OK, maybe not rich, but I could foot the bill for a pretty nice dinner.
Big promises and big ambitions aren’t a bad thing. After all, if technology vendors are hard at work trying to make data driven insights accessible to more people, then maybe everyone from medical researchers to retailers to school teachers will be able to leverage big data to make the world a better place, right?
That being said, here’s a question: Who is the “all” that is supposed to be able to glean data intelligence without needing a data scientist? The boutique owner who wants to know how many midi skirts, and in which colors, she needs to order for the fall? The practicing physician who would like to cut the time it usually takes to diagnose rheumatoid arthritis from nine months to a few weeks? The guidance counselor who lies awake at night wondering how he might discern between patterns of behavior that suggest ADD versus something a kid can “grow out of”?
Adatao = Data from Alpha to Omega
“That’s what we’re aiming for,” says Chris Nguyen, co-founder and CEO of Adatao, a much heralded startup that just received $13 million in new funding from Andreessen Horowitz, Lightspeed Ventures and Bloomberg beta. These venture capitalists are betting big that Adatao can deliver.
Marc Andreessen, one of only six thought leaders chosen for the Worldwide Web Hall of Fame, says that he was “blown away” when he saw what Nguyen and his team had built, adding that Adatao was designing the future of big data.
Needless to say, after hearing this, we were compelled to find out more about “Big Data 2.0” as Nguyen refers to Adatao in a blogpost.
Who Is the “All” in Big Data for All?
“Forgive us for being skeptical,” we apologized before we asked Nguyen this question, “Who is the 'all' that you’re referring to when you say 'big data insights for all'?"
Nguyen confirmed our doubts, no apologies made or required. “That’s the vision,” he explained. But for now “all” refers to data scientists, data engineers and business analysts. Up until now, they haven’t had the tools they need to work together.
The "all" in "big data for all,” that non-data workers envision, is “big data for normal people.” Though we’ve seen it written that Adatao provides that, the truth is that it’s more than a decade away, according to Nguyen.
What Is “Big Data 2.0”?
“It’s big data made useful,” he says. “Up until now 'big data' has meant storage, dumping a bunch of data into HDFS.”
CEOs are more than a little a bit unhappy with that, says Nguyen. CIOs have spent millions without having much to show for it.
And the reason for this is pretty simple, it seems.

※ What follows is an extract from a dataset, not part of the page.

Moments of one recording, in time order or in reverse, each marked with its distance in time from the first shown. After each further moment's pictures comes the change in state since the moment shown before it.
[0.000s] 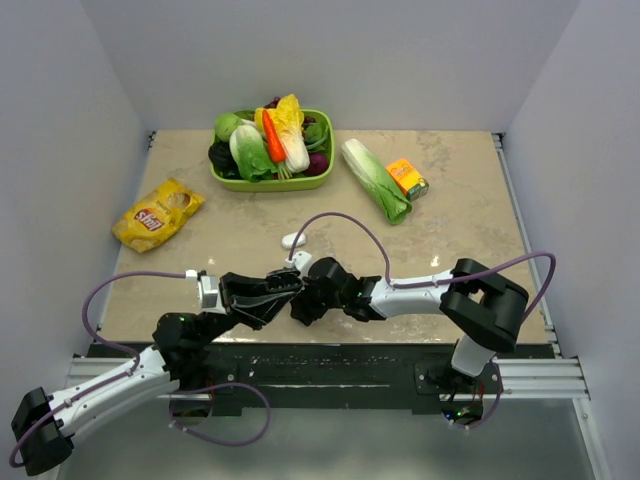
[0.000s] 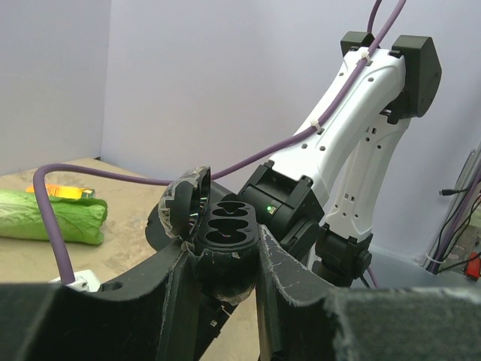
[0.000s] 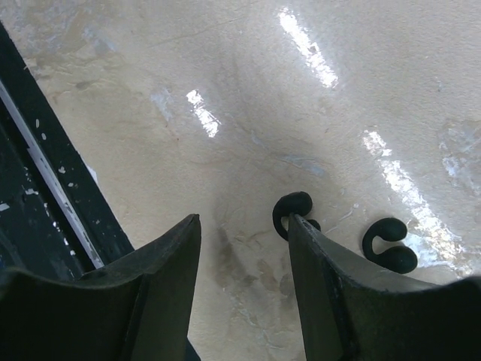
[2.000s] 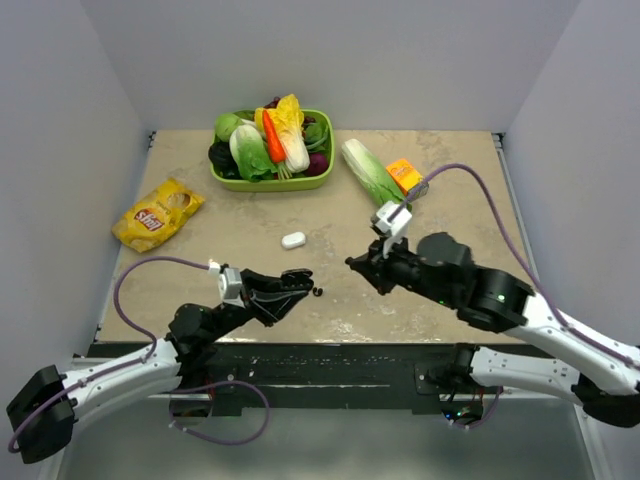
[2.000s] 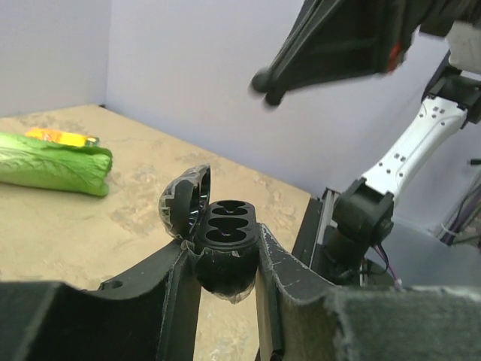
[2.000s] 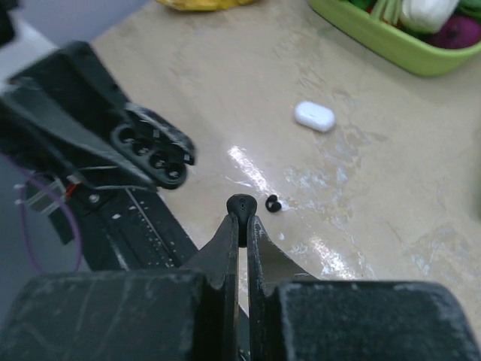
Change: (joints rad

Hadoop has relied on MapReduce which emphasizes “Reliability, reliability and scalability,” according to Nguyen. (The repeat of “reliability” is intentional.) It was created by Google to be reliable as it indexed the web (because if it failed, the process would have to begin again) and speed suffered by design, which compromises it as a tool for making business decisions in real time.

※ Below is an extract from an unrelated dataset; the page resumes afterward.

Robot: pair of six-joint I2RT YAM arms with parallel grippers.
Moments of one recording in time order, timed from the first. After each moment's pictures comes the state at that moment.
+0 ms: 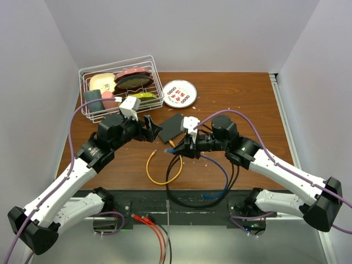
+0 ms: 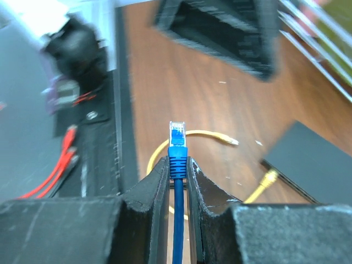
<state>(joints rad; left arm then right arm) -0.59 0.89 0.87 -0.29 0.05 -0.39 0.85 1.09 0.92 -0.14 -0.54 -0.10</state>
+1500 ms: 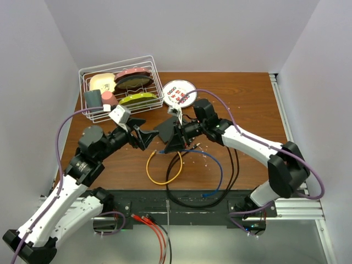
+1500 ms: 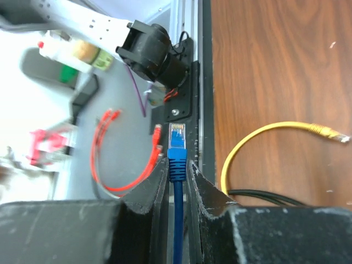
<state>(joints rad) -0.53 0.69 0.76 -0.13 0.24 -0.24 0.70 1.51 1.07 -0.07 -1.06 0.24</state>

And while engineers like Nguyen, who has worked both with quantitative statistical arbitrage trading systems and at Google, has had access to game-changing technologies like Big Compute in the past, it was too expensive for most companies to use.
With the advent of Apache Spark, which handles lightning fast cluster computing and deep learning at high speed, it becomes affordable.

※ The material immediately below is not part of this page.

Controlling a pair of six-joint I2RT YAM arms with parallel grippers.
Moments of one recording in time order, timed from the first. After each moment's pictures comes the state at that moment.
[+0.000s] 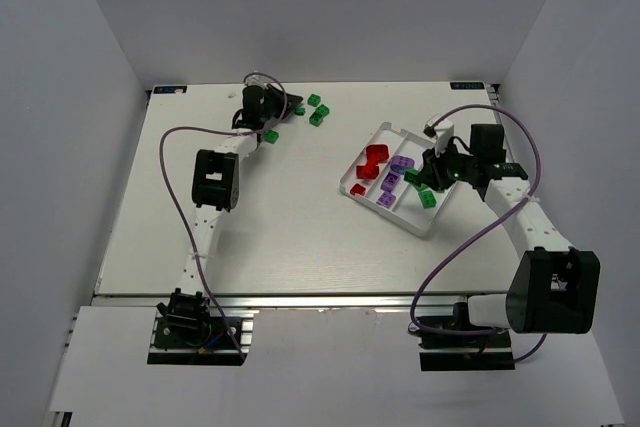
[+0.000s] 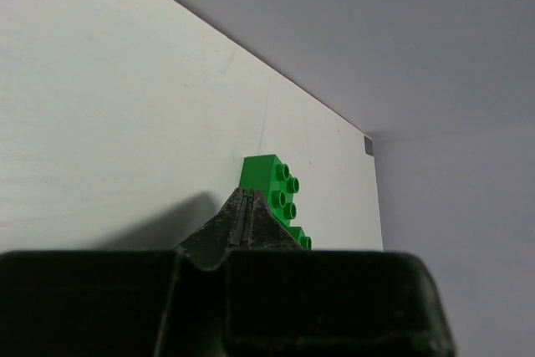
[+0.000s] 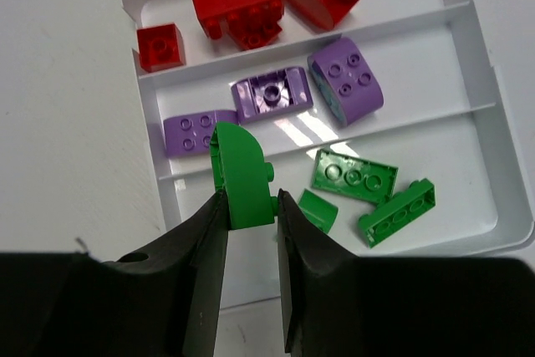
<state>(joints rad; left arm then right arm) -0.18 2.89 2.34 0.37 0.39 -1.05 0.05 1.32 0.95 -0.40 -0.61 -0.50</state>
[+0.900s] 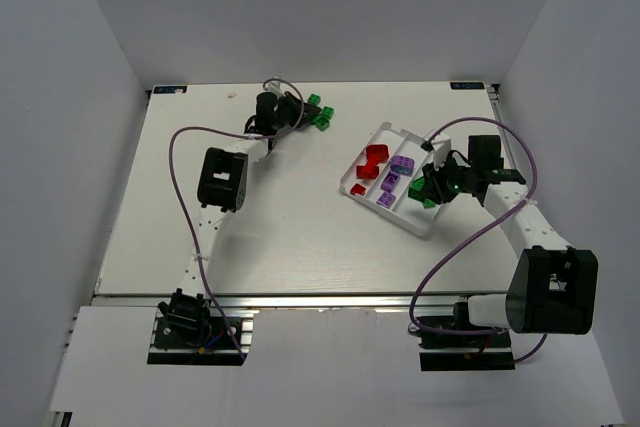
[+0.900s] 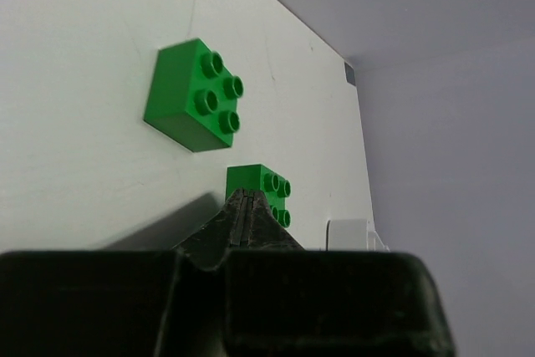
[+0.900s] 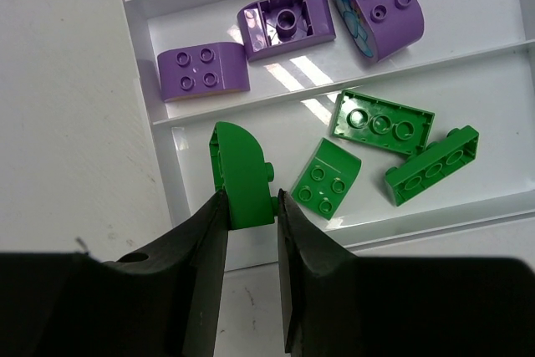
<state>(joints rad) -0.25 2.83 2.19 0.48 0.49 -1.05 0.03 1.32 0.89 -0.49 -0.57 -0.58</state>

“Spark changed the game,” says Nguyen.
And Adatao is “the missing puzzle piece that bridges the gap between Big Data 1.0 of the past five years, and Big Data 2.0 going forward,” he explains.
Adatao is made up of two components:
Pinsights, the “beauty layer” that enables business analysts and data scientists to easily and fluidly interact with Big Data in an easy to consume, interactive format. Similar to a Facebook or Google Search engine, predictive SmartQuery was built into a Google Doc type document that allows users to instantly and collaboratively produce embedded analytics within seconds to assist with decision making.
And pAnalytics, the “power layer” that enables data scientists and data engineers to analyze massive amounts of data in seconds. pAnalytics sifts through the data by representing it as one large, simple table, hiding all the data complexities, enabling data scientists and engineers to work with Big Data analytics in a very simple, powerful way. Data can be pulled in from Cassandra, analyzed in Spark, and the results saved back to S3 -- all using one familiar API. This allows data scientists and engineers to focus on data analysis, and multiply their productivity by 10.
What Adatao does, at the end of the day, is provide a way for data scientists, data engineers and business analysts to work together.
For now, “normal people” will have to rely on those folks to provide “actionable insights” from big data.
But that’s temporary. Nguyen intends to deliver big data to for the rest of us too.
But it will take a while, he says.
Until then, let’s let data scientists, data engineers and business analysts make their way down that road and pave the way for us “normal people.”